A few days ago, I started implementing Ben's idea for a transformer-guided approach to grammar induction. The idea is related to that of the wordcat_transformer project, as it's also guided by sentence probabilities obtained from transformer network (BERT in the current case, but this could easily be extended to any other network that could be used as a language model).
For grammar induction, the core of the idea is that we can evaluate how "good" (according to the transformer) are the sentences produced by using a given rule of a grammar (in this case, link-grammar style rules), as compared to other rules, or other reference.
As a first approach, I've been using a variation of a very simple grammar used in the rangram experiments. Also, in the same repository, I implemented a sentence generator that generates a sentence from the given grammar, optionally specifying the starting rule.
For this experiments, I take each rule in the given grammar, generate sentences that use that rule, and get their average sentence probability. Then, I mutate the rule and adjust the grammar accordingly, generate sentences from this modified grammar starting with the mutated rule, and evaluate their average score.
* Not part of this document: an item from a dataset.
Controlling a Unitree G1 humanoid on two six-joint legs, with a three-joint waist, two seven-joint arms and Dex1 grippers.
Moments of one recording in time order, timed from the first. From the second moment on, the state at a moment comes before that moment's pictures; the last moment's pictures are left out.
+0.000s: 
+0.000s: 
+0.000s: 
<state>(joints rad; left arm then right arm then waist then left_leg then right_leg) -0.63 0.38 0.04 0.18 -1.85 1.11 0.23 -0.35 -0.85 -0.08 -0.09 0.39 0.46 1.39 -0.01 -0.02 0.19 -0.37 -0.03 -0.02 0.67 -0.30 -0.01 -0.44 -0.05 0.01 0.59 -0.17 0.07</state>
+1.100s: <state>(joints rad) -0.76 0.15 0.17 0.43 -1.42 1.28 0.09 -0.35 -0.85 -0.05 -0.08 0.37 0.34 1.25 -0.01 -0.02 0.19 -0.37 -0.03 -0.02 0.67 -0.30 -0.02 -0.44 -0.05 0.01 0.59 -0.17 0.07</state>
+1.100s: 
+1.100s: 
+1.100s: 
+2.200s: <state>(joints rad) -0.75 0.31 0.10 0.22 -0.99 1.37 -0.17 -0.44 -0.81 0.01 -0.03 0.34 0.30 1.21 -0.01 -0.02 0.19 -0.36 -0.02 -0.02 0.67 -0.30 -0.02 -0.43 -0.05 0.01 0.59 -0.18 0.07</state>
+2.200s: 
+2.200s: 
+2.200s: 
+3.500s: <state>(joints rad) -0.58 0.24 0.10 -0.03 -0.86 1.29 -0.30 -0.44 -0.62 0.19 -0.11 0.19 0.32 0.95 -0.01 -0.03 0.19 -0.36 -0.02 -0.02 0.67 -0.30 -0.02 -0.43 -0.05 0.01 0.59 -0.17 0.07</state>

If the sentences from the modified grammar decrease significantly in quality (the threshold is a parameter), then the original rule is taken as valid.
The rationale behind this is that correct grammar rules will produce better sentences than their "opposite". In this experiments, the mutation is a simple swapping of each connector in the rule, which also implies a word-order change. E.g. if we have a rule like:
kids: small- & the-
which creates the string the small kids
, then the mutated rule is
kids: small+ & the+
which creates the string kids small the
.
(Notice that the rules for small and kids also have to be modified from
kids+
to kids-
).
This methodology was proposed by Ben as a way to "clean" the rules generated by the language-learning pipeline, or some other mechanism. In that sense, a way to test it is to take a good grammar, add spurious rules to it, and check if the algorithm is able to discriminate them.
So, I modified gram1 into badgram1 and ran the algorithm on it. They are good for a first try: out of 21 rules (15 good ones vs 6 spurious ones), the algorithm concluded that 12 of them were valid (12 good ones vs 0 bad ones).
- At least one of the good rules discarded by the algorithm:
eat: kids-
generates sentences that have no direct object, like:
the kids eat.
although valid, might not be very common in English (??). The reverse of the rule,
eat: kids+
generating sentences like
eat the kids.
is also gramatically valid, and maybe as common as the previous case (??).
Perhaps I should do a revision of the grammar.
- badgrammar1's modified rules generates sentences that are quite bad, because of the addition of spurious rules. Sentences like:
the small the candy eat kids the kids eat the small candy quickly.
are not too rare. This one is generated starting with a good rule.
It's not clear to me if there are some other effects participating in the rejection of the rules. It could be that starting with a spurious rule, because of the way I semi-randomly made them, creates longer sentences, which could be giving lower scores. So I think I need to normalize for sentence length better, perhaps by using an average score for valid sentences (from a valid corpus, perhaps) to have a reference per sentence length, as Ben has suggested before.
Proposed next steps:
- Try sentence normalization with average score of sentences of that length (in the same corpus, or in some reference sentences).
- Explore incremental building of grammars? Or other ways to avoid very messy sentences.
- Try this methodology on the output of a language-learning grammar for a simple corpus, like a curated POC English or similar.